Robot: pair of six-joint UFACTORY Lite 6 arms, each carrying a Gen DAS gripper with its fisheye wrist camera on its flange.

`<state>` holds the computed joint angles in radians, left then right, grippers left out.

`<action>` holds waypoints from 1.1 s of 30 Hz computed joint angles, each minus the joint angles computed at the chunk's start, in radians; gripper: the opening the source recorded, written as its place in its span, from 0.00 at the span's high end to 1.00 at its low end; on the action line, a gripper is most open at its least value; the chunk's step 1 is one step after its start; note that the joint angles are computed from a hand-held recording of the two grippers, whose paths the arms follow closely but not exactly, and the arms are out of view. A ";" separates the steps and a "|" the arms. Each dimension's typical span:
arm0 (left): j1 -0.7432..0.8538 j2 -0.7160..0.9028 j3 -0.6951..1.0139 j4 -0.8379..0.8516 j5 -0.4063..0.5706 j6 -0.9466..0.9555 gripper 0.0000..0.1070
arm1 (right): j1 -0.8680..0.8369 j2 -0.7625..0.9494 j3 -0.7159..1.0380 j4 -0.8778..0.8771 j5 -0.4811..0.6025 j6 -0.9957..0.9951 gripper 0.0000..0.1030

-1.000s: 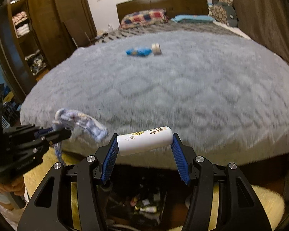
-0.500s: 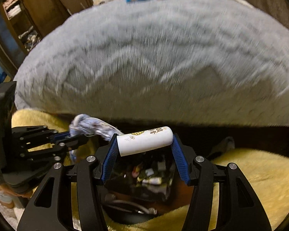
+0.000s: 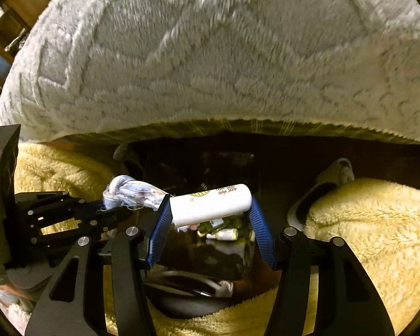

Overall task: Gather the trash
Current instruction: 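Lower the blue cloth and white tube into the bin and open both tools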

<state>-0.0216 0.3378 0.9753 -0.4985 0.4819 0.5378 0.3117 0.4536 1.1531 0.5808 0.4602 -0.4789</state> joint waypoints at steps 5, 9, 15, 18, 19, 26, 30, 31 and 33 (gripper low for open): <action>0.014 0.007 -0.020 -0.024 0.001 0.025 0.89 | -0.014 0.055 0.032 0.033 0.015 -0.041 0.46; 0.012 -0.016 -0.051 -0.029 0.000 0.025 0.88 | -0.016 0.080 0.050 0.054 0.030 -0.057 0.45; 0.001 -0.015 -0.058 -0.013 -0.015 -0.003 0.69 | -0.019 0.092 0.065 0.070 0.040 -0.061 0.45; 0.007 -0.035 -0.070 -0.007 -0.023 -0.012 0.64 | -0.024 0.071 0.059 0.062 0.042 -0.053 0.36; 0.006 -0.041 -0.070 0.000 -0.023 -0.022 0.63 | -0.025 0.063 0.055 0.063 0.039 -0.054 0.34; 0.012 -0.117 -0.087 0.051 -0.035 -0.083 0.49 | -0.044 0.000 0.026 0.031 0.009 -0.028 0.19; -0.010 -0.192 -0.092 0.177 -0.051 -0.189 0.36 | -0.056 -0.054 0.020 -0.023 -0.014 0.019 0.10; -0.017 -0.219 -0.091 0.222 -0.051 -0.225 0.34 | -0.062 -0.073 0.027 -0.045 -0.009 0.040 0.10; -0.017 -0.269 -0.083 0.261 -0.035 -0.256 0.27 | -0.071 -0.099 0.037 -0.061 -0.008 0.057 0.07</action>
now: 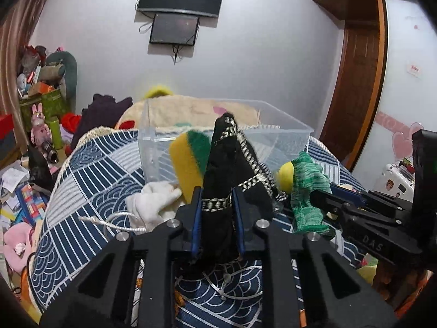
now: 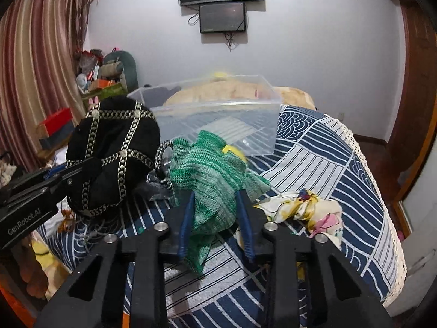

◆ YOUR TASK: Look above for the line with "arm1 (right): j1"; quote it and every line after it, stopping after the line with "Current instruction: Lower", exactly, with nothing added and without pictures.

◆ SOLVED PROBLEM:
arm1 (right): j1 -0.8680..0.8369 j2 -0.7625..0.9494 j3 -0.7159..1.0380 j4 -0.8778..0.8771 j5 -0.4811..0.6025 j6 -0.9957..0.9951 gripper 0.0000..0.1030

-1.000s: 
-0.500s: 
+0.000s: 

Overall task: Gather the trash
Current instruction: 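Lower the blue cloth and white tube into the bin and open both tools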

No more work is needed for this exercise.